> [Your goal] Look for "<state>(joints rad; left" in the records below, then copy that line and every line after it, exactly and with nothing added.

------ Working data

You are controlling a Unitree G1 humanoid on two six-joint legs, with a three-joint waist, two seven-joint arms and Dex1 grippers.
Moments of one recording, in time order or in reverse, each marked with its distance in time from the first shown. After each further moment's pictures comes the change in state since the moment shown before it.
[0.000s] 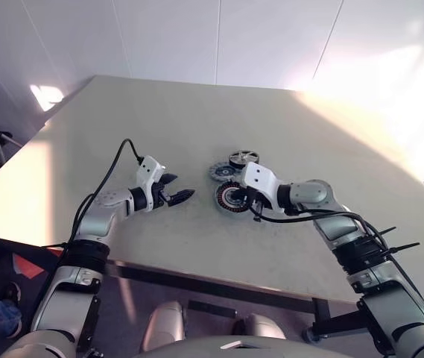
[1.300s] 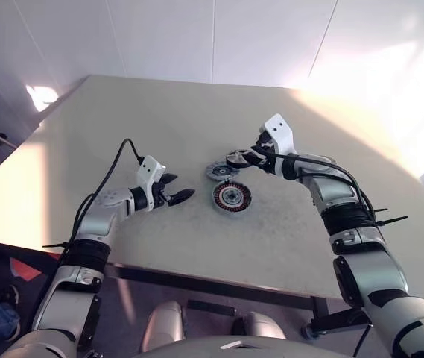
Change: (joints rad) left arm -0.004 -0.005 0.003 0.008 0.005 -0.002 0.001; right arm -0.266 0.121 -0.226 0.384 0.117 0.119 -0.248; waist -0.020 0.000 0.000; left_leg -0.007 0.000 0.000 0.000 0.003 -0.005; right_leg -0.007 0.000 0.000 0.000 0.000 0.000
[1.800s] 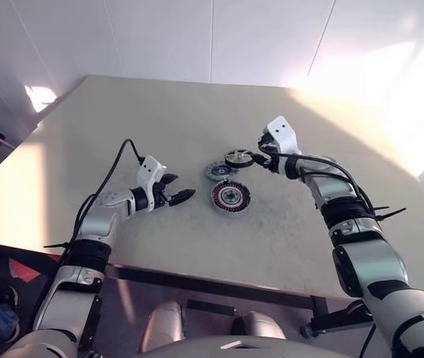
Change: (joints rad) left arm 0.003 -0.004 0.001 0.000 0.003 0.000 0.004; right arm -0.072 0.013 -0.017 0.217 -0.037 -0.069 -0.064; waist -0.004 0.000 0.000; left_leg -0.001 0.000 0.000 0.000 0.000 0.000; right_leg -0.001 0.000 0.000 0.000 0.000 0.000
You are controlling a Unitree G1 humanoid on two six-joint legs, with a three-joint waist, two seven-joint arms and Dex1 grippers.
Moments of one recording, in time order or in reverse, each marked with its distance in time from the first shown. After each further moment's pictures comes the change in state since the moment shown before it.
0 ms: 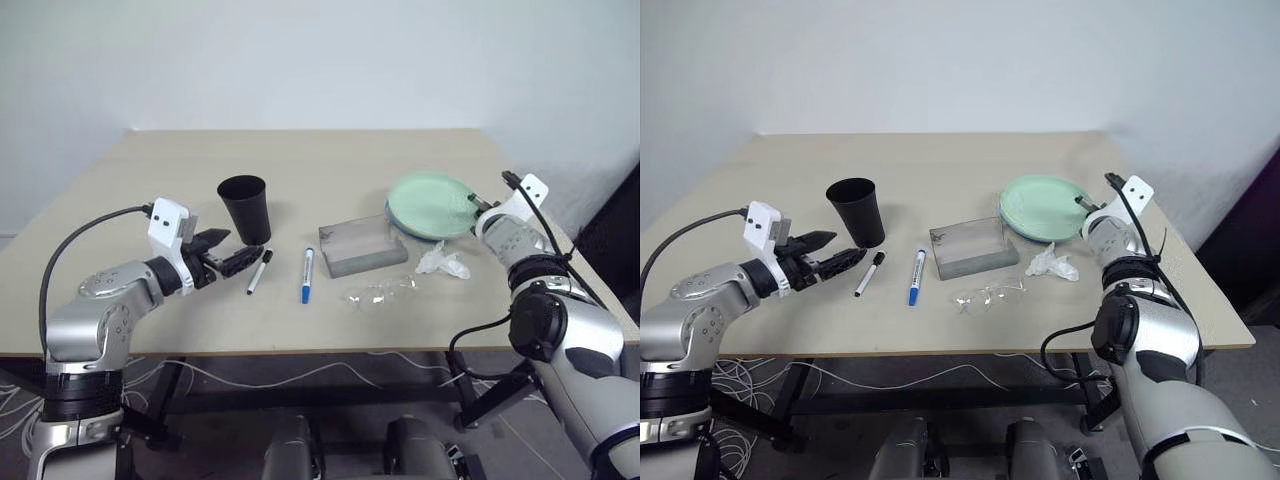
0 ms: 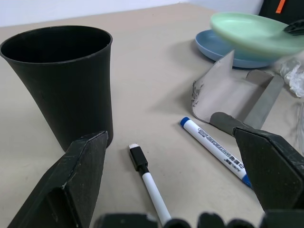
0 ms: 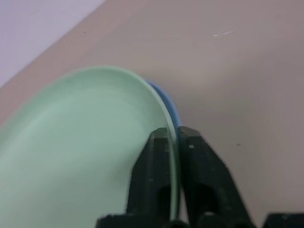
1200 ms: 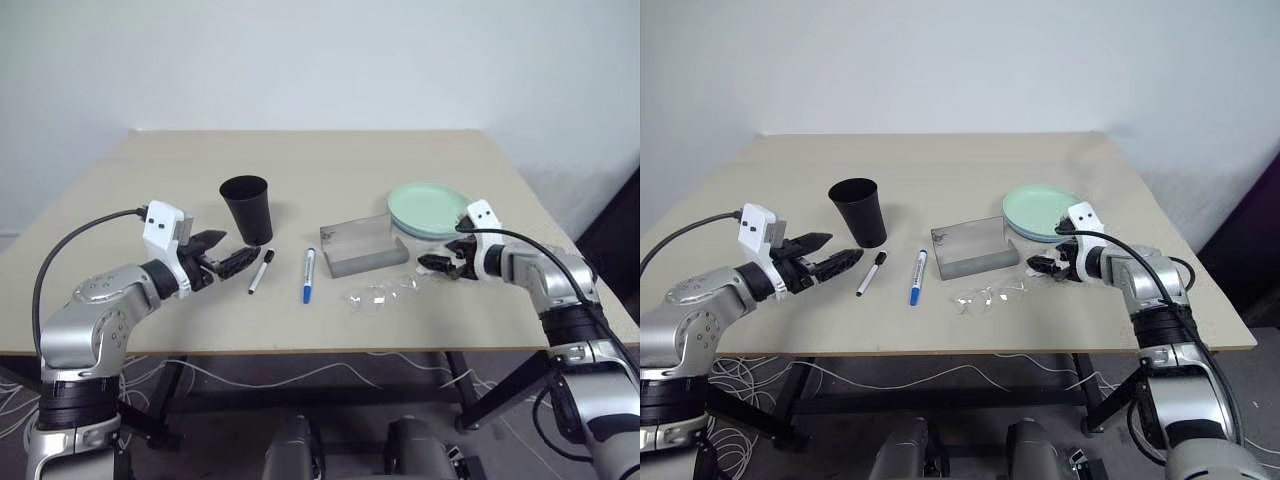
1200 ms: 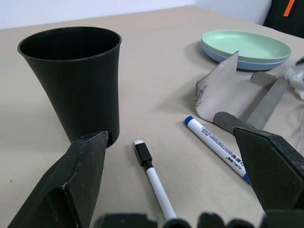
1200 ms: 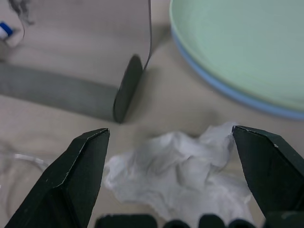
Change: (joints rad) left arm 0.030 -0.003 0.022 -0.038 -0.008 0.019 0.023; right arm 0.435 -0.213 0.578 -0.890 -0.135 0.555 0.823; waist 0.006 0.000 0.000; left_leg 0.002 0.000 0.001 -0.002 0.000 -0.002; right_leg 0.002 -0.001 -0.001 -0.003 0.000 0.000
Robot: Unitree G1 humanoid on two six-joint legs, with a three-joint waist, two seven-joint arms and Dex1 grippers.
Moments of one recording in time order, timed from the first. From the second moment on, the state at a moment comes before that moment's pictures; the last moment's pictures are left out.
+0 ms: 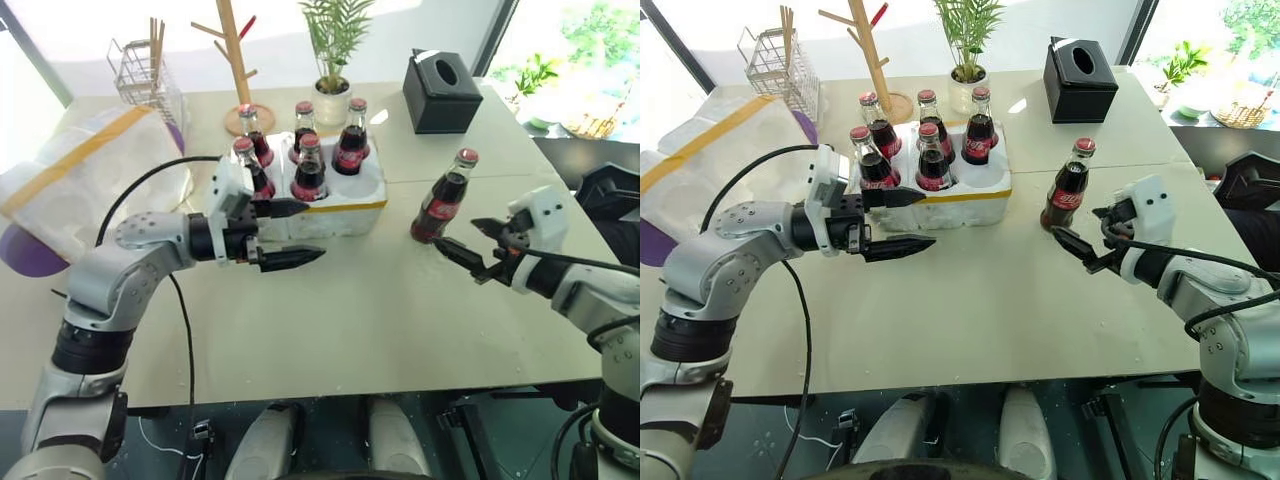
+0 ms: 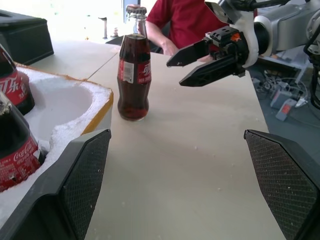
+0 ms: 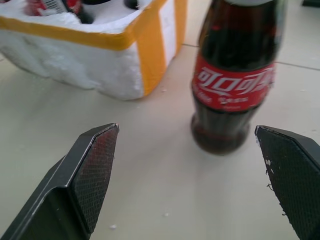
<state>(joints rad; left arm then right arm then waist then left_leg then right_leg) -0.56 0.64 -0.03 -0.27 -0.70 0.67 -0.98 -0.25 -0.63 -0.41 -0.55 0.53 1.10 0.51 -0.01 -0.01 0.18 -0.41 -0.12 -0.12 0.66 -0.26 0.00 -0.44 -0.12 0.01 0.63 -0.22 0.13</state>
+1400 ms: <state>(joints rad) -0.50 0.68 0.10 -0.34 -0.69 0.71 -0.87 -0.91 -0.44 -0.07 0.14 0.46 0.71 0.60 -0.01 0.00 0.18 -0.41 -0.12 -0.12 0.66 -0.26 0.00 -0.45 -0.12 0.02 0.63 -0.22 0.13</state>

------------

> [The completed task]
<state>(joints rad; left arm then right arm then waist then left_leg then right_leg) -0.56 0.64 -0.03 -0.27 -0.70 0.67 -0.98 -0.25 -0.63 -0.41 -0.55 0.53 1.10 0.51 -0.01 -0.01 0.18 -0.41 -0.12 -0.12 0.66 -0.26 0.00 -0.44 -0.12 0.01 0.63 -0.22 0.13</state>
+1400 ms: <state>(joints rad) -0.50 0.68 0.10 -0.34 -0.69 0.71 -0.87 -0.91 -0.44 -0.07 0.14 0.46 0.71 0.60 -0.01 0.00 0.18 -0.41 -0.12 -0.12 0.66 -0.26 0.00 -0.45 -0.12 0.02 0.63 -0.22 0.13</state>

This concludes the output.